> **PROBLEM TO SOLVE**:
Start to finish, copy the data exactly.

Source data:
BEGIN

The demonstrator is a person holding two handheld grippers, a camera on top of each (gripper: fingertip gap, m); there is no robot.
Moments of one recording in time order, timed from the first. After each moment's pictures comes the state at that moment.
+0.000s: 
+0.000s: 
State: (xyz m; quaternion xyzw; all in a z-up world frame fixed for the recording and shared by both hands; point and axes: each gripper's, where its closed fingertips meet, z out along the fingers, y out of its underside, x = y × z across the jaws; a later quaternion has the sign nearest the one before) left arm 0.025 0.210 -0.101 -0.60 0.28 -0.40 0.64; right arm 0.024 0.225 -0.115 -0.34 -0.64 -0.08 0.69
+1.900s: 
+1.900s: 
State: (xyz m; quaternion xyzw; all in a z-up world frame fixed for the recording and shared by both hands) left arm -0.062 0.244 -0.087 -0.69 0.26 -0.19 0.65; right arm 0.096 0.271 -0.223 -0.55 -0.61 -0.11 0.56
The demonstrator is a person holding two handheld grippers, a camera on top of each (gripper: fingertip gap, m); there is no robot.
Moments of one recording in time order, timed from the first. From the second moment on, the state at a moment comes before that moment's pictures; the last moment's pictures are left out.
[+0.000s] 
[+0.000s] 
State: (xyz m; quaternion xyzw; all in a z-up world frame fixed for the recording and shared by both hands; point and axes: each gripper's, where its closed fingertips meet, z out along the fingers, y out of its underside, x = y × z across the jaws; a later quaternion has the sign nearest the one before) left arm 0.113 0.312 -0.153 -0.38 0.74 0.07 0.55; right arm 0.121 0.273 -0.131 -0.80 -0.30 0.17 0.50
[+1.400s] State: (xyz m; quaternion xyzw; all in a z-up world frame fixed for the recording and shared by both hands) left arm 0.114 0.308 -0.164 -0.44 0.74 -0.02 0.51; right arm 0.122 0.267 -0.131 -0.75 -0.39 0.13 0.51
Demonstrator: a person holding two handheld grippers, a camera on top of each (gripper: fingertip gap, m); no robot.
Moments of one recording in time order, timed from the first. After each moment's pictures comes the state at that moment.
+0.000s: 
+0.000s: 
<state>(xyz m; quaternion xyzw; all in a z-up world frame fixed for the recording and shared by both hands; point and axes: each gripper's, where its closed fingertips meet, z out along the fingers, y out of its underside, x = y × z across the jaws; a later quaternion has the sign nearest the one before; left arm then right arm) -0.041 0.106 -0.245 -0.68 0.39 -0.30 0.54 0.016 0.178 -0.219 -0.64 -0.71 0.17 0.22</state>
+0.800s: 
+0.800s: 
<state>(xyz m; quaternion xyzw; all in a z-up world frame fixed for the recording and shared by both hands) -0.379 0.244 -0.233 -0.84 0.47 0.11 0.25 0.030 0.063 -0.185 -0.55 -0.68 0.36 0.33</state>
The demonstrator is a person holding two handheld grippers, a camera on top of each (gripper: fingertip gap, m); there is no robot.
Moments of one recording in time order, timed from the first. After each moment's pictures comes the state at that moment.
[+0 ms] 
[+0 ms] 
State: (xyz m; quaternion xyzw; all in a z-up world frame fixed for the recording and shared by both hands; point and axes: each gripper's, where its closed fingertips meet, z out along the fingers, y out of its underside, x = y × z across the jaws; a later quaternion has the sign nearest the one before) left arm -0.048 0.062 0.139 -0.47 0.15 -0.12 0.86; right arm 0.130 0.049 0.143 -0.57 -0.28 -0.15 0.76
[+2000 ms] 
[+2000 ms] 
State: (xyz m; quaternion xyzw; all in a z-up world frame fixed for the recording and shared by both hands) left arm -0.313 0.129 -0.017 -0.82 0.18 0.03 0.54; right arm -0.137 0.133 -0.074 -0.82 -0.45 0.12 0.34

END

> **EXPECTED ANSWER**:
The demonstrator is a person holding two handheld grippers, a camera on top of each (gripper: fingertip gap, m); there is no robot.
Moments of one recording in time order, timed from the first. After each moment's pictures comes the state at that moment.
+0.000s: 
+0.000s: 
State: (xyz m; quaternion xyzw; all in a z-up world frame fixed for the recording and shared by both hands; point and axes: each gripper's, where its closed fingertips meet, z out along the fingers, y out of its underside, x = y × z across the jaws; a later quaternion has the sign nearest the one before) left arm 0.025 0.210 -0.101 -0.60 0.28 -0.40 0.64; right arm 0.024 0.225 -0.115 -0.34 -0.64 -0.08 0.69
+1.900s: 
+1.900s: 
State: (xyz m; quaternion xyzw; all in a z-up world frame fixed for the recording and shared by both hands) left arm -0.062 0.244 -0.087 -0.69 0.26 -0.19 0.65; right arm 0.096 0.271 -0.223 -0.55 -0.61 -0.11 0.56
The demonstrator is a person holding two handheld grippers, a camera on top of each (gripper: fingertip gap, m); there is no robot.
Moments of one recording in time order, timed from the first. From the second moment on, the state at a moment comes before that moment's pictures; the last moment's pictures are left out.
[+0.000s] 
[+0.000s] 
State: (xyz m; quaternion xyzw; all in a z-up world frame fixed for the recording and shared by both hands; point and axes: each gripper's, where its closed fingertips meet, z out along the fingers, y out of its underside, x = y × z across the jaws; a later quaternion has the sign nearest the one before) left arm 0.113 0.312 -0.153 -0.38 0.74 0.07 0.55; right arm 0.121 0.273 -0.131 -0.80 -0.30 0.17 0.50
[+1.400s] State: (xyz m; quaternion xyzw; all in a z-up world frame fixed for the recording and shared by both hands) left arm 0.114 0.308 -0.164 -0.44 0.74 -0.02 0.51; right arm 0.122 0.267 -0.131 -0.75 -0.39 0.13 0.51
Demonstrator: a person holding two handheld grippers, a camera on top of each (gripper: fingertip gap, m); no robot.
Moments of one recording in time order, timed from the first. After each moment's pictures comes the state at that moment.
+0.000s: 
+0.000s: 
<state>(xyz m; quaternion xyzw; all in a z-up world frame fixed for the recording and shared by both hands; point and axes: each gripper's, where its closed fingertips meet, z out along the fingers, y out of its underside, x = y × z across the jaws; a later quaternion has the sign nearest the one before; left arm then right arm) -0.041 0.106 -0.245 -0.68 0.39 -0.30 0.54 0.016 0.178 -0.219 -0.64 -0.71 0.17 0.22</state>
+0.800s: 
+0.800s: 
<state>(xyz m; quaternion xyzw; all in a z-up world frame fixed for the recording and shared by both hands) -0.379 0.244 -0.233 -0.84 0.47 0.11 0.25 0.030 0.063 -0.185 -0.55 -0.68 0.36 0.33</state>
The demonstrator is a person holding two handheld grippers, a camera on top of each (gripper: fingertip gap, m); there is no robot.
Moments of one recording in time order, timed from the first. After each moment's pictures comes the state at that moment.
[+0 ms] 
[+0 ms] 
State: (xyz m; quaternion xyzw; all in a z-up world frame fixed for the recording and shared by both hands; point and axes: each gripper's, where its closed fingertips meet, z out along the fingers, y out of its underside, x = y × z across the jaws; a later quaternion has the sign nearest the one before) left arm -0.048 0.062 0.139 -0.47 0.15 -0.12 0.86; right arm 0.130 0.049 0.143 -0.57 -0.28 -0.15 0.76
[+2000 ms] 
[+2000 ms] 
State: (xyz m; quaternion xyzw; all in a z-up world frame fixed for the recording and shared by both hands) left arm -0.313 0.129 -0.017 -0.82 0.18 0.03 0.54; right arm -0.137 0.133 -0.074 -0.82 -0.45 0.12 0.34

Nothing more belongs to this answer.